Step 1: 데이터 읽기와 포매팅¶

월별 우유 소비 데이터를 사용합니다. 데이터는 Data Market 에서 다운받아 저장해놓은 CSV 파일을 읽습니다.

In [1]:

import numpy as np
import pandas as pd
import statsmodels.api as sm
import matplotlib.pyplot as plt
%matplotlib inline

In [2]:

df = pd.read_csv('data/monthly-milk-production.csv', index_col='Month', parse_dates=True)

In [3]:

df.head()

Out[3]:

	pounds per cow
Month
1962-01-01	589
1962-02-01	561
1962-03-01	640
1962-04-01	656
1962-05-01	727

Step 2: Visualize the Data¶

pandas 내장 플로팅 함수들로 시계열 데이터를 시각화 해봅니다.

In [4]:

timeseries = df['pounds per cow']

In [5]:

timeseries.rolling(12).mean().plot(label='12 Month Rolling Mean')
timeseries.plot()
plt.legend()

Out[5]:

<matplotlib.legend.Legend at 0x7f97a85de6a0>

In [6]:

timeseries.rolling(12).mean().plot(label='12 Month Rolling Mean')
timeseries.rolling(12).std().plot(label='12 Month Rolling Std')
timeseries.plot()
plt.legend()

Out[6]:

<matplotlib.legend.Legend at 0x7f97a8158860>

Decomposition¶

ETS decomposition 을 통해서 시계열 데이터를 구성하는 요소들을 확인할 수 있습니다.

In [7]:

from statsmodels.tsa.seasonal import seasonal_decompose

In [8]:

decomposition = seasonal_decompose(df['pounds per cow'])

In [9]:

fig = plt.figure()
fig = decomposition.plot()
fig.set_size_inches(15,8)

<Figure size 432x288 with 0 Axes>

Testing for Stationarity¶

시계열 데이터의 Stationarity 특성을 시험하기 위해 Augmented Dickey-Fuller unit root test 를 사용합니다.

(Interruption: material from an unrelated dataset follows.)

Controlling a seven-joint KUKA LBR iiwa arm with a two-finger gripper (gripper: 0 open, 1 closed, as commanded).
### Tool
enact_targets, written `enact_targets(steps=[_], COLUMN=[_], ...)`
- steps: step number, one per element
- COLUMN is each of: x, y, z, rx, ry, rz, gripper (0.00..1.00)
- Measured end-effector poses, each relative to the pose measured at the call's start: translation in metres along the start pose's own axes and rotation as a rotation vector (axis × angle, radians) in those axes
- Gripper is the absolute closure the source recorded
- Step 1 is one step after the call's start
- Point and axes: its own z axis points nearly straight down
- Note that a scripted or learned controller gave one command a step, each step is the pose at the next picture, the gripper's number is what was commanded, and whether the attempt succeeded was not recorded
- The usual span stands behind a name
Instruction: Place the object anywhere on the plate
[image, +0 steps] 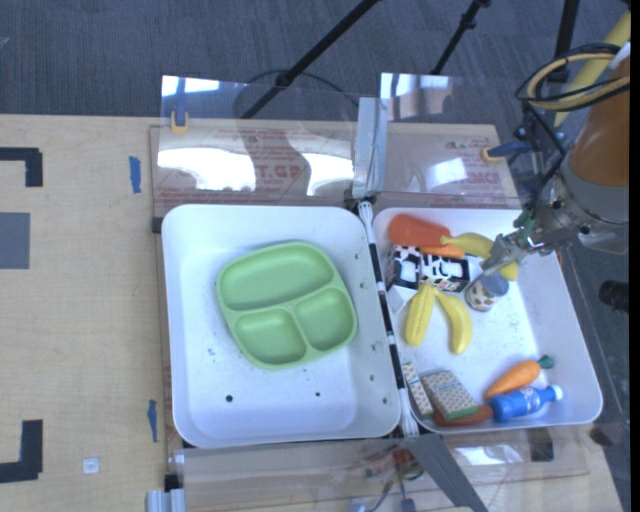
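Observation:
A green divided plate (285, 302) lies in the left bin (190, 250) with nothing on it. My gripper (503, 254) hangs low over the upper middle of the right bin (575, 330). It sits at the right end of a yellow piece (472, 243) and just above a small round jar (486, 292). Nothing can be seen held in it. Below and to the left lie two yellow bananas (420, 312) (458, 322).
The right bin also holds an orange item (418, 230), a black-and-white box (430, 268), a carrot (517, 376), a blue bottle (520, 402) and a brown patterned packet (448, 392). A metal divider (380, 290) separates the bins. Clear walls stand behind them.

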Motion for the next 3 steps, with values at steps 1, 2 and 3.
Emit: enact_targets(steps=[1,2,3], x=[0.085,0.197,0.197], y=[0.078,0.066,0.066], z=[0.075,0.041,0.041], rx=[0.002,0.005,0.005], ry=[0.001,0.002,0.002], rz=[0.11,-0.069,-0.068], gripper=[1.0,1.0,0.0])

Augmented Dicky-Fuller (ADF) test 는 시계열 데이터 샘플에 단위근(unit root)이 존재한다는 귀무가설을 시험하므로써 대립가인 stationarity 또는 trend-stationarity 여부를 확인합니다.

시계열 데이터에 unit root 가 있어 non-stationary 하다는 귀무가설 H0 를 accept 할지, 또는 이를 reject 하면서 시계열 데이터에 unit root 가 없고 stationary 하다는 대립가설을 채택할지를 실험하는 것입니다.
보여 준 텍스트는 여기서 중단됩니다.